Ася бросается под навес, а стайка серых, потемневших от влаги халатов скрывается за углом вслед за вымокшей экономкой.
— Федька? Ты! — Асины зубы стучат не то от холода, не то от восторга.
Федя шарахается от вороха брызг, которыми его обдает влетевшая Ася.
— Эх ты, мокрая курица!
Мокрая курица? Ася счастливо хохочет.
— Пришел все-таки!
— Захотелось обратно?
— Ага. Дразниться не будешь?
— Пошли, пошли. Дождя не боимся?
— Мы? Дождя? Только, Федя, я Татьяне Филипповне слово дала… Я не обманщица.
— Дала и держи.
— А как же?..
— Я-то на что? — Федя откидывает назад наползшую на светлые брови буденовку. — Я тебя украду.
— Чего?
— Я сразу придумал: украду, и все. Поняла?

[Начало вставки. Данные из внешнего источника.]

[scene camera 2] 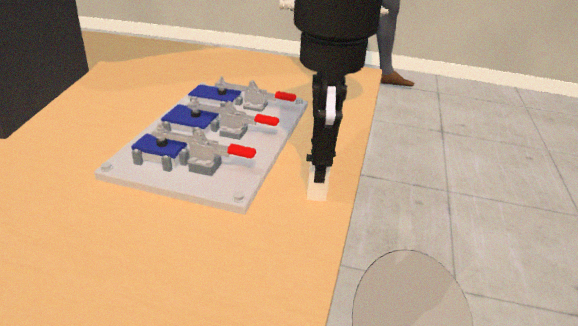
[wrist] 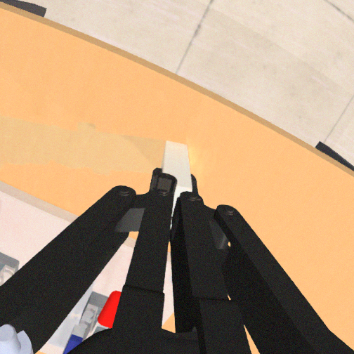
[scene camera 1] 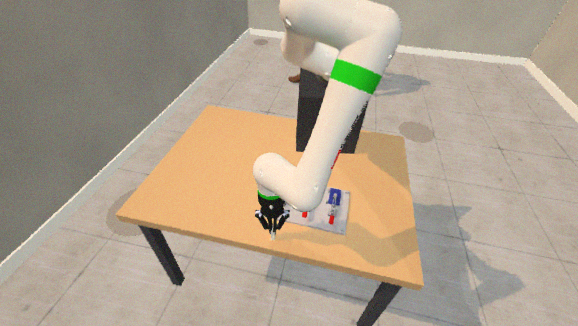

У Феди слово не расходится с делом. Взял да украл.
Не дожидаясь, пока за отставшей в пути Асей вернется кто-либо из ее надзирателей, не дожидаясь, пока утихнет водяной шквал, Ася и Федя, смеясь, выбежали из-под навеса и ринулись вперед. Прощай, здравница! Так Ася и не получила полагающиеся при выписке щедрые, угодные богу дары…
— Имей в виду, — сказал ей в пути обстоятельный Федя, — у нас очень туго с приварком. Да и сухари совсем подъедаем.
Он шагал своей ровной, степенной походкой, хотя дождь не щадил его русой непокрытой головы, ситцевой выцветшей рубахи. Кожаная куртка и красноармейский шлем укрывали идущую рядом с ним девочку.